Great Portland Estates has turned to the US private placement market to raise £175 million of fresh capital.
The London-based developer and investor has issued unsecured seven-year notes, denominated in sterling. The notes carry a fixed rate coupon of 2.15 percent, representing a margin of 125 basis points over the gilt rate.
The notes were placed with eight institutional investors, including three new lenders to GPE. The notes have identical financial covenants to the group’s other unsecured debt.
The new issue priced on 22 February, was signed on 28 March and will close with funds drawn on 22 May, GPE said in a statement.
The new notes will refinance £159.7 million existing private placement notes which were prepaid earlier this month at a total cash cost of £176.1 million. The notes had a blended fixed rate coupon of 5.3 percent and were due to mature in 2018 and 2021.
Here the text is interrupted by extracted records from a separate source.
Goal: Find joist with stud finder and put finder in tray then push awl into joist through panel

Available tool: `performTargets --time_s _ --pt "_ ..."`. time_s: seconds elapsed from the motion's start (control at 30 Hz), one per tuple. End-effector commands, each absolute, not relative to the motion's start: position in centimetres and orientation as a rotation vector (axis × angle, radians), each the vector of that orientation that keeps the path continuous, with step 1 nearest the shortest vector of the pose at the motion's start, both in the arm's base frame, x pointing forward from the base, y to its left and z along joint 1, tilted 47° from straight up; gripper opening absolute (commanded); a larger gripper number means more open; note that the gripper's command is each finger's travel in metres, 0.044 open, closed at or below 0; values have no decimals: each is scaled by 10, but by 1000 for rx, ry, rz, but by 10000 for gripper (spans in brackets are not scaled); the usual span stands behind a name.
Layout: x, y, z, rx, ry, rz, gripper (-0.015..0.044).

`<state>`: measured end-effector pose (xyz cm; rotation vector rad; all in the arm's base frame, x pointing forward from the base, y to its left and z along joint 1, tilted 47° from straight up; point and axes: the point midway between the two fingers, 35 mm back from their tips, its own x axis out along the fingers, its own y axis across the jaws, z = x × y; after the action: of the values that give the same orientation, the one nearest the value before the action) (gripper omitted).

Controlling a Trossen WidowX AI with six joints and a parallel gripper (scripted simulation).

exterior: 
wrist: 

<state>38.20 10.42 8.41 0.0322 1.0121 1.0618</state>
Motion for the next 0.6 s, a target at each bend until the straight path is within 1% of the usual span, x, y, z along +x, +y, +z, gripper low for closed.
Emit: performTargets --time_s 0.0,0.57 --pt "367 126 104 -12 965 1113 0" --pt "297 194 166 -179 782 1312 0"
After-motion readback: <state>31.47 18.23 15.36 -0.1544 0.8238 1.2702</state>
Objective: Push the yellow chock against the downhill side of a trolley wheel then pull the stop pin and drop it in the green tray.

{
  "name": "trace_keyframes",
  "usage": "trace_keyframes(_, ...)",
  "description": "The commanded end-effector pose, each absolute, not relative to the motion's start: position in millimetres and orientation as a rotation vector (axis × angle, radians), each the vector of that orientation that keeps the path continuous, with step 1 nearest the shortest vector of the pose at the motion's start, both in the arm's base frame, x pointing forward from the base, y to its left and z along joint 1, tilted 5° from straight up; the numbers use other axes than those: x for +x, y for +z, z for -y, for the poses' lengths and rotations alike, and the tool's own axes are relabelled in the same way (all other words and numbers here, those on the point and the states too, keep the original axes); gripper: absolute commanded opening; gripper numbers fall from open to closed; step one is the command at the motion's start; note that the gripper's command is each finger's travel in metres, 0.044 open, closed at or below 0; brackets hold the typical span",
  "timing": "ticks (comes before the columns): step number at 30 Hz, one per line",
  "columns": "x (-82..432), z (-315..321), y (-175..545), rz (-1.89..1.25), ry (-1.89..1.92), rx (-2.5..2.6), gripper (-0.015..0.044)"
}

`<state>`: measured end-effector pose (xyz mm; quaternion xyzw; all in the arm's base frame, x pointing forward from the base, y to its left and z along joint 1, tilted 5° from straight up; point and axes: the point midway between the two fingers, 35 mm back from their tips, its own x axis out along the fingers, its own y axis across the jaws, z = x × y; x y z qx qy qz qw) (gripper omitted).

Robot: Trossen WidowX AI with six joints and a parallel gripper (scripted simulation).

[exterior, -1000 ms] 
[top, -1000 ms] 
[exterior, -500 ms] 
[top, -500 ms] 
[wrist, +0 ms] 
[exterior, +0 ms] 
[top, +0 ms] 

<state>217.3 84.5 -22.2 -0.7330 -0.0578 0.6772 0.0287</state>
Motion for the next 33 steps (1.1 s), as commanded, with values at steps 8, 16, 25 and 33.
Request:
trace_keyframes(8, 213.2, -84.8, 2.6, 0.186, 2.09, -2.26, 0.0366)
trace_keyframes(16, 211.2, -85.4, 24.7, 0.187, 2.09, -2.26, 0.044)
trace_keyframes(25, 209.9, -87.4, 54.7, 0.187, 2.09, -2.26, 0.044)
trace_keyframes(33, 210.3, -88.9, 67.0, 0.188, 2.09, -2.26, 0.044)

GPE said that it also intends to prepay the remaining £127.7 million of existing private placement notes, maturing in 2019 and 2022 with a blended fixed rate coupon of 4.6 percent, following receipt of the majority of the freehold sale proceeds of its Rathbone Square property in London’s West End.
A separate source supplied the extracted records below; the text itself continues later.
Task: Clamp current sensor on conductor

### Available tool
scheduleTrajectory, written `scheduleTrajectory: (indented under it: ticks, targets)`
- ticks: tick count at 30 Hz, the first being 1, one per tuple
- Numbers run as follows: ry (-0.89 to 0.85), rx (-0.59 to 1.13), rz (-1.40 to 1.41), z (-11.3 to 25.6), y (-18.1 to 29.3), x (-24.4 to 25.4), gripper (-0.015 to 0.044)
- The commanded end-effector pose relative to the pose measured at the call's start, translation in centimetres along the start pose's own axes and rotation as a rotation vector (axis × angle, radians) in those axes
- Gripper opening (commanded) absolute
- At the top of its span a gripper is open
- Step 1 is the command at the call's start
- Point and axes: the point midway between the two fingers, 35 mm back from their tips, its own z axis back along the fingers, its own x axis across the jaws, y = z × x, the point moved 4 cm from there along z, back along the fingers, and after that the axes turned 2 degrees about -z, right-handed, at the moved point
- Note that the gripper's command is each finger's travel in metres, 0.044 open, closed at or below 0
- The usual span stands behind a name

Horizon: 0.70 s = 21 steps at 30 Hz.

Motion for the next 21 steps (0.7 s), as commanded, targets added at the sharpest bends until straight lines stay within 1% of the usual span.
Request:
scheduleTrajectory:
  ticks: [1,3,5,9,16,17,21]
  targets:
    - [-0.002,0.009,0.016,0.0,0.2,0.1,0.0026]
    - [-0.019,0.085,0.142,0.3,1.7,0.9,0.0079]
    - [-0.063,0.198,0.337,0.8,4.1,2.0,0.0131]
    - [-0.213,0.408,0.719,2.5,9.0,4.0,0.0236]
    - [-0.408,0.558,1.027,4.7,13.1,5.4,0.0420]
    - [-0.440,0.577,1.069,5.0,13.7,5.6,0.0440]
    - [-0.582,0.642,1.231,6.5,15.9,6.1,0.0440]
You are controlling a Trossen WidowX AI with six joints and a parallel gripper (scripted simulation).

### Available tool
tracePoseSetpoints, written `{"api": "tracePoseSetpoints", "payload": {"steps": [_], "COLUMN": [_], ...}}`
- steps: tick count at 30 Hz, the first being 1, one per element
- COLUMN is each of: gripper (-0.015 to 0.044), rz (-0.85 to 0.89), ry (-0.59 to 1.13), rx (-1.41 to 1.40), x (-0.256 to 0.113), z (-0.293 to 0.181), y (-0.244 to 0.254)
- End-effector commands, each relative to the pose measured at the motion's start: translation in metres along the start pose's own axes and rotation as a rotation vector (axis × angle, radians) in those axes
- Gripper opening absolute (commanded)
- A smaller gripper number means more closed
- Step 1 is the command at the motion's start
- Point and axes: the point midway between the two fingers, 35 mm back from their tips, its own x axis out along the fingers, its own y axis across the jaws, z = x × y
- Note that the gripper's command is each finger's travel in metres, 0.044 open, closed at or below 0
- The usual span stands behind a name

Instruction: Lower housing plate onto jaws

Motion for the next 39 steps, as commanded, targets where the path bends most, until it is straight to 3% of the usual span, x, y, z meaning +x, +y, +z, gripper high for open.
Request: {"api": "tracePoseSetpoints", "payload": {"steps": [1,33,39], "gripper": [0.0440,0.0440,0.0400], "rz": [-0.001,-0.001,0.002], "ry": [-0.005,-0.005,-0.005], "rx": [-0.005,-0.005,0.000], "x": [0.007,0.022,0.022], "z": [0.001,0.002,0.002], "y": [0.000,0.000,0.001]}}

“We are very pleased with the considerable investor appetite shown for this issue, with an order book of more than £800 million testament to our focused business strategy and conservative capital structure. This financing locks in low cost debt funding for the next cycle and we believe the coupon is the lowest sterling rate ever achieved by a REIT in the US private placement market,” commented Nick Sanderson, finance director of GPE.
The refinancing activities extend the group’s weighted average debt maturity to 6.4 years, from 4.7 years at 31 December 2016, and reduce its weighted average interest rate to approximately 2.7 percent, from 3.7 percent at 31 December 2016.
NatWest Markets and Santander acted as joint active agents on the new issue. JC Rathbone Associates is acting as hedging advisor in respect of the prepayments.